钟离媚一行人终于在八月二十八当天午后赶到了西都城郊的折梅庄。正值初秋时节,道路两旁的合欢花开的正好,花香清淡,随风徐徐飘来,惑人心意。
元宝和金条似乎对折梅庄颇为熟悉,刚拐进山道,它们就带着珍珠撒欢似的跑走了。
华季荣远远的迎了出来,见到钟离媚与殷见深并肩走在一起,立时欲言又止的转了话头,“大小姐,淮侯已经先一步赶往西都。金城和凉城那边华季苹和华季芸也已经带人打点完毕。一切准备就绪,只等九月初一招亲开始。”
“我爹知道西都的事情吗?”钟离媚看出华季荣一个劲儿的瞄着殷见深,直觉他有话要对自己说,便把钟离霆推了出去,脚下加快了步子。
华季荣随着她的脚步往前赶,“侯爷还在闭关,应该尚不知情。可府里的几位夫人已经议论的不成样子。”
“我爹大约什么时候出关?”
“原定是在十一月下旬,估计不会提前。”闻言她暗自松了口气,等老爷子出关,西都的事情早已了结。到时怎么解释,还不全凭自己嘛!
紧接着华季荣又禀奏了些别的,偷眼望见钟离霆正骑在殷见深肩头够树梢的合欢花,便低声说道,“大小姐,贵客已到。您打算什么时候见?”
“初五吧,初五我去见他。”钟离媚步伐一顿,不自觉地握紧了手掌,“他随行带了几个人?他……还好吗?”
“他随行只带了一个小童。
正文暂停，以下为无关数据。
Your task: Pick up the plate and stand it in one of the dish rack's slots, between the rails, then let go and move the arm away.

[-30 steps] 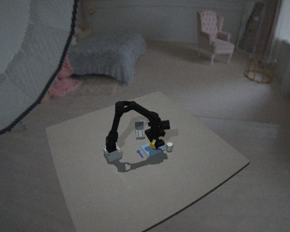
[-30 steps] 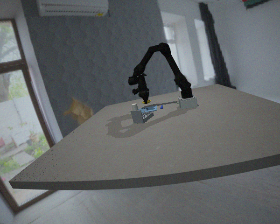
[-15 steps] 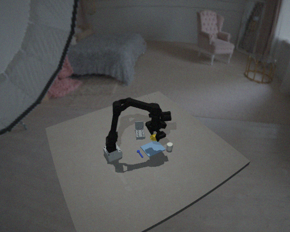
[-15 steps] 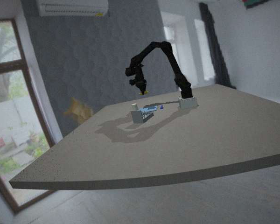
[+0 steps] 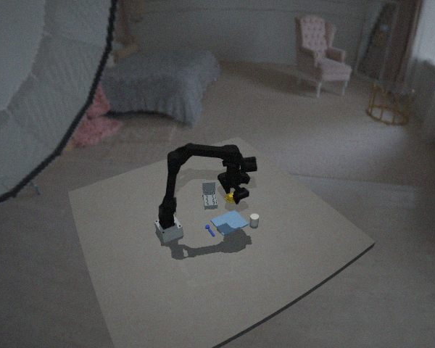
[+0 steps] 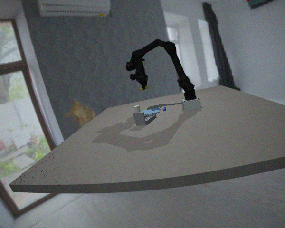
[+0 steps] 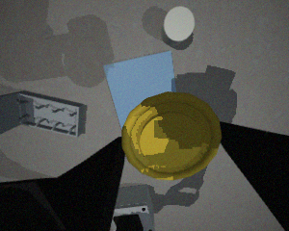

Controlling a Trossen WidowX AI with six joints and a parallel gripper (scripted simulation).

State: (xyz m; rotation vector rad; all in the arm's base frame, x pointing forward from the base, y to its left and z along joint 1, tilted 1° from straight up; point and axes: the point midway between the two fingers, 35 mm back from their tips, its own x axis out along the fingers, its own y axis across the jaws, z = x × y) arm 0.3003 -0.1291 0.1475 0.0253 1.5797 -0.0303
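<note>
My gripper tip is now 230 mm to the right of the grey dish rack, 150 mm above it and 10 mm short of it. From my gripper tip the other things lie so: yellow plate 10 mm above; then blue spoon 170 mm below, 120 mm behind, 30 mm to the left; then white cup 150 mm below, 100 mm ahead, 50 mm to the right.
</note>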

人比之前精神多了,就是……”
钟离媚心下一紧,侧过脸紧声问道,“就是什么?”
看她变了脸色,华季荣赶忙解释,“他跟换了个人似的。要不是属下见过,当真不敢认。”
“原来是这样。”一心向道的话,心境和气度总会跟从前相去甚远,别说华季荣,可能连自己见了他都会大吃一惊。
五年前的岐伯涤泺震怒的情景历历在目,华季荣隐隐有些担心,“大小姐,要是宏王殿下夺魁,您打算怎么跟侯爷交代?毕竟从前为了殷见清,您就差点儿被逐出家门,这回恐怕没那么好过关。”
“先瞒住我爹。至于怎么跟老爷子解释,我还要再想想。”
钟离媚最大的担心不是殷见深夺魁以后的事情,而是父亲知情后的反应。按照家规,岐伯府的任何人不允许与殷周皇室通婚、结交。一经发现,重则处死,轻则逐出家门。